_INSTRUCTIONS FOR THE TASK_
Copy all of the data that follows without altering a word.

***

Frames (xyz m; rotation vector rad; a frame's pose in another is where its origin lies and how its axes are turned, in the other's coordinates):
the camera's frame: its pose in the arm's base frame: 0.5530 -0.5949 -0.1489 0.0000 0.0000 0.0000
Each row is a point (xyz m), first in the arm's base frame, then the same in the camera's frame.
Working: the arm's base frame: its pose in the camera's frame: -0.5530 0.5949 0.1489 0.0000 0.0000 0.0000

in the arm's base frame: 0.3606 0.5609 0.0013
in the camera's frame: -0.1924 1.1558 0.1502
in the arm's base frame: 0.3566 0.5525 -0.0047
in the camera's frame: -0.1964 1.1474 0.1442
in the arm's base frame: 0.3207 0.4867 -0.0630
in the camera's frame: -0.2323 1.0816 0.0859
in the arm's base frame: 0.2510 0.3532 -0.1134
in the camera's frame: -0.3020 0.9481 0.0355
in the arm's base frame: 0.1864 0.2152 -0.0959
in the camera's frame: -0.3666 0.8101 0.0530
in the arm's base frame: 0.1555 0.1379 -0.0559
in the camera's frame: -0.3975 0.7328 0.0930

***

_ANSWER TO THE EXERCISE_
Frames (xyz m; rotation vector rad; a frame's pose in another is where its origin lies and how its axes are turned, in the other's coordinates):
the camera's frame: its pose in the arm's base frame: 0.5530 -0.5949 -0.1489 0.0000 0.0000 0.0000
Each row is a point (xyz m), first in the arm's base frame, then the same in the camera's frame.
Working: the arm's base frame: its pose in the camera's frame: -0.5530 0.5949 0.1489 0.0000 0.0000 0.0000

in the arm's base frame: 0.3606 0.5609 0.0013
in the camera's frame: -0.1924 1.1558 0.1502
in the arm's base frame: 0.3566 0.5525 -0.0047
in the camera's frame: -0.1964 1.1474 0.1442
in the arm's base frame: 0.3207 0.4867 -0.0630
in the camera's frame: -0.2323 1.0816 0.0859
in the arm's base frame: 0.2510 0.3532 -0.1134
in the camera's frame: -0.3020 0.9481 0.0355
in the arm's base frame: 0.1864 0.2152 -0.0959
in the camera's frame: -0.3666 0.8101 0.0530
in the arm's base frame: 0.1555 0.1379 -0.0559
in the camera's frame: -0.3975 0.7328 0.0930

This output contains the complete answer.